Electromagnetic articulography (EMA) sensor data has been used directly in the past as articulatory representations for learning the acoustic-articulatory mapping function. In this thesis, we address the problem of optimal EMA sensor placement such that the air-tissue boundaries as seen in the mid-sagittal plane of the real-time magnetic resonance imaging (rtMRI) are reconstructed with minimum error. Following optimal sensor placement work, acoustic-articulatory data was collected using EMA from 41 subjects with speech stimuli in English and Indian native languages (Hindi, Kannada, Tamil, and Telugu), resulting in a total of ∼23 hours of data, used in this thesis. Representations from raw waveform are also learned for AAI task using convolutional and bidirectional long short term memory neural networks (CNN-BLSTM), where the learned filters of CNN are found to be similar to those used for computing Mel-frequency cepstral coefficients (MFCCs), typically used for AAI task. In order to examine the extent to which a representation having only the linguistic information can recover articulatory representations, we replace MFCC vectors with one-hot encoded vectors representing phonemes, which were further modified to remove the time duration of each phoneme and keep only phoneme sequence. Experiments with phoneme sequence using attention network achieve an AAI performance that is identical to that using phoneme with timing information, while there is a drop in performance compared to that using MFCC.

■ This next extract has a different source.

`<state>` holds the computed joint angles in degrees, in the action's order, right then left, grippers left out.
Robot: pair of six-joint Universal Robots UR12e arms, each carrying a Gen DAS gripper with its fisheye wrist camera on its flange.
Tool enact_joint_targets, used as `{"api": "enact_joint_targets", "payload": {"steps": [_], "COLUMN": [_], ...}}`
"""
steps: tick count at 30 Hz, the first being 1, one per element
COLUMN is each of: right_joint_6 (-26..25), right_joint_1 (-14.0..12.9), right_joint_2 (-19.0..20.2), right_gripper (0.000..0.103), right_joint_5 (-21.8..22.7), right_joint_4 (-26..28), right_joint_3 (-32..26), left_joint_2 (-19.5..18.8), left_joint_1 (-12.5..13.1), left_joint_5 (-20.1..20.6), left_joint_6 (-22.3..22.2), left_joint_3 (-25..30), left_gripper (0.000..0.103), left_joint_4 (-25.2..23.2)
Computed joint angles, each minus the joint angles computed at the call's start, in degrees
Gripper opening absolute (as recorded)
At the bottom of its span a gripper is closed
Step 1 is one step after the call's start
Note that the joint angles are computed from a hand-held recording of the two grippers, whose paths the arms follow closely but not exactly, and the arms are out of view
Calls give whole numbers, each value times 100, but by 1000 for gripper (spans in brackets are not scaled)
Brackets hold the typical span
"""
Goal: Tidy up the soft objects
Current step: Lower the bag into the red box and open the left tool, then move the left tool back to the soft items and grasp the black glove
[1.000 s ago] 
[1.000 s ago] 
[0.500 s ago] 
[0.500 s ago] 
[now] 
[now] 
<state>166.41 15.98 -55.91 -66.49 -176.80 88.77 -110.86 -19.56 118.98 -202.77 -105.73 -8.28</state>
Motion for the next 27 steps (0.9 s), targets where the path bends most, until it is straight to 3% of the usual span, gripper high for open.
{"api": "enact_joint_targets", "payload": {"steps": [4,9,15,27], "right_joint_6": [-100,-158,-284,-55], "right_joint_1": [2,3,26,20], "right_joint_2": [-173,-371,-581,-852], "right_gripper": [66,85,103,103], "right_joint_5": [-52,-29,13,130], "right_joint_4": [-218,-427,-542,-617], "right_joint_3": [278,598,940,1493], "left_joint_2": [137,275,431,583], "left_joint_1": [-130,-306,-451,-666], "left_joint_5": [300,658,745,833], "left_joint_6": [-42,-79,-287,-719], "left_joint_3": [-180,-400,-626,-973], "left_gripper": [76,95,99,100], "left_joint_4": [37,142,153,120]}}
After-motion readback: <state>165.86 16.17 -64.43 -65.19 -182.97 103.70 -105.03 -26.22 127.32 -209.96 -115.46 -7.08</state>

Experiments to examine variation in speaking rate reveal that the errors in estimating the vertical motion of tongue articulators from acoustics with fast speaking rate are significantly higher than those with slow speaking rate. In order to reduce the demand for data from a speaker, low resource AAI is proposed using a transfer learning approach. Further, we show that AAI can be modeled to learn acoustic-articulatory mappings of multiple speakers through a single AAI model rather than building separate speaker-specific models. This is achieved by conditioning an AAI model with speaker embeddings, which benefits AAI in seen and unseen speaker evaluations. Finally, we show the benefit of estimated articulatory representations in voice conversion applications. Experiments revealed that articulatory representations estimated from speaker-independent AAI preserve linguistic information and suppress speaker-dependent factors. These articulatory representations (from an unseen speaker and language) are used to drive target speaker-specific AAF to synthesis speech, which preserves linguistic information and the target speaker’s voice characteristics.